I DONT RECOMEND THAT ANYONE COPY ANY OF THE TRIGGER MODIFCATIONS, I HAVE DONE ON MY PERSONAL RIFLE. THE TRIGGER IS UNSAFE BY MANY STANDARDS. DONT DO THIS AT HOME YOU COULD BE HURT OR DIE OR KILL SOMEONE ELSE.
The stock is a Advanced Technoliges Dragonov copy that I milled off the cheek weld and the sides as well and added a simple alumimnum cheek weld it was made form tome round stock and milled three sides it is adjustable with shims. Im not real happy with it and am going to make a better more adjustable one. the cheek weld is critical for keeping your down an inline with the scope. You spend hours looking through the scope and in a prone positon it is really hard on the neck. Being able to rest on the cheek weld is important after 5 or 6 hours in the sun. Im going to add a adjustable point on the stock to allow me to do away with a rear bag the adjuster will allow me to make elevation changes.. there is a Versi pod on the forearm and it is key. I wont go with out it any more. A bag or rest will be better for target shooting from a rest shooting groups but when laying on ablanket shooting in all directions and ranges at praire dogs the Versi pod is the way to go it allows paning and tilt as well. target acusiton and reacusition is key for varmits.

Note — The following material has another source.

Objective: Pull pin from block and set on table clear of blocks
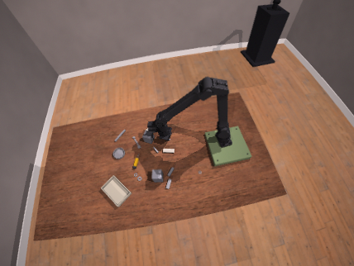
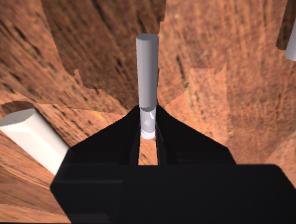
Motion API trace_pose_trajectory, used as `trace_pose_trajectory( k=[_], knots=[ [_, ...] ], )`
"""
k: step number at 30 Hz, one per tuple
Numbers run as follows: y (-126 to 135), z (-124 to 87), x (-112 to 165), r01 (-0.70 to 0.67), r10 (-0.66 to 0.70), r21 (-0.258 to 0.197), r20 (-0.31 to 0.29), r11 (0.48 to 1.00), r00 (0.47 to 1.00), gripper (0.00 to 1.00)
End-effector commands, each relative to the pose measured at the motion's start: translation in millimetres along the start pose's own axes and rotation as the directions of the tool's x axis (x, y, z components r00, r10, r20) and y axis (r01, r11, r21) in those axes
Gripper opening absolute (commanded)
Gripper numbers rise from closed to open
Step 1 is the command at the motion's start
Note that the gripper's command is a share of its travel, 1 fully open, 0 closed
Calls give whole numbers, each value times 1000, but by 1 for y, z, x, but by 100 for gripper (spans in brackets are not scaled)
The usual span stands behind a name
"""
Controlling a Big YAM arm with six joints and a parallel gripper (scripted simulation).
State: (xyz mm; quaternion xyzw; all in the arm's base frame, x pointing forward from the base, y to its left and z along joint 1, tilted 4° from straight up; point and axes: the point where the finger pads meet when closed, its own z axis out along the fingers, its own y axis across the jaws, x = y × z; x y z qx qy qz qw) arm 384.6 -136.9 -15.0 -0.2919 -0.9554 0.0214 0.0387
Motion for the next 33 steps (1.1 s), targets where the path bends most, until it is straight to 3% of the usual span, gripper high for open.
trace_pose_trajectory(
  k=[1, 33],
  knots=[
    [-3, 11, 2, 5, -5, 2, -15, 1000, 1000, 0],
    [-4, 14, 3, 5, -5, 1, -19, 1000, 1000, 0]
  ],
)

the scope is a cheap BSA 6x24x44 and it is ok but not great. A better scope is on the shopping list. the scope is mounted about as low as possable and still get the dust cover off. I got some ideas to make it lower but will require some mods to the cover and a differant rail.
It uses Bulgy mags and a narrowed Rommy carrer.
Im working on a LH carrier charge handel this will allow me to keep my RH on the grip and maintain a sight picture when loading and it will also make it easier to fit a shell catcher as the handel will not need to pass through it. I would like a LH thumb operated selector lever as well. the dust cover is trimmed and has a rubber lip to protect the brass.
Im collecting parts for a varmit II version. it will have a custom longer mag that will house longer 80 grain bullets an use the ammo that the AR guys have to hand load in 1000 meter shoots. A better barrel
Or possably a 22-250 improved. There is going to be a converted Saiga 308 that will likely be 260 reminton or 6.5 round. It will have the same basic stuff as this one. I really want to get a praire dog at over 800 yards and not have it be accidental.